Suppose we are given the equation of the sides of a triangle, how can we determine whether the triangle is obtuse angled or acute angled? In case of a right angled triangle, I would simply check whether the slopes $m_1$ and $m_2$ of any two lines follow the relation $m_1m_2=-1$. I know to find the angle between two intersecting lines with slopes $m_1$ and $m_2$ using the following formula:
$$\tan \theta = \left|\frac{m_2-m_1}{1+m_1m_2} \right|$$
The problem is, the above formula is helpful in finding only the positive values of the tangent function, or only for acute angles, due to the presence of the absolute value function.
Are there any other algorithm to distinguish acute angle triangles from obtuse angled triangles?
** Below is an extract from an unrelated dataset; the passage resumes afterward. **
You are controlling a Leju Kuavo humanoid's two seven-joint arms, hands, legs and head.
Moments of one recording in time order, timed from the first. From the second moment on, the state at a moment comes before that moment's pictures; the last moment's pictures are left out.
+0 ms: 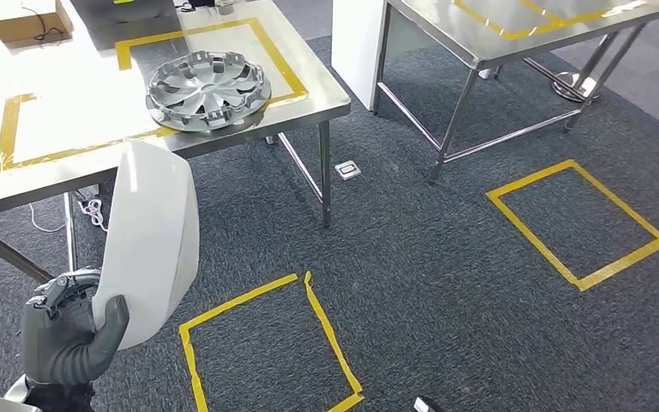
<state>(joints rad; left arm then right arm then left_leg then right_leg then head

Is it possible to use the same formula to find them?
The easiest way to check is to see, whether the sum of angles calculated with your formula add up to $\pi$.
Consider $y=1-2x$, $y=1+2x$, $y=0$. Angles $\theta_{1,2,3}=1.107, 1.107,0.9273$. The sum $\sum\theta_i=\pi$. The triangle is acute
Consider $y=1-x/2$, $y=1+x/2$, $y=0$. Angles $\theta_{1,2,3}=0.4636, 0.4636, 0.9273$. The sum $\sum\theta_i=1.8545<\pi$. The triangle is obtuse.
Edit. If you want to cope without calculator, you can utilize the formula for tangent of sum of 3 angles and derive the following criteria. If $$ \left|\frac{1+m_1 m_2}{m_1-m_2}\right|\left|\frac{1+m_2 m_3}{m_2-m_3}\right| + \left|\frac{1+m_2 m_3}{m_2-m_3}\right|\left|\frac{1+m_3 m_1}{m_3-m_1}\right| + \left|\frac{1+m_3 m_1}{m_3-m_1}\right|\left|\frac{1+m_1 m_2}{m_1-m_2}\right| = 1, $$ then the triangle is acute. If it's not, it is obtuse.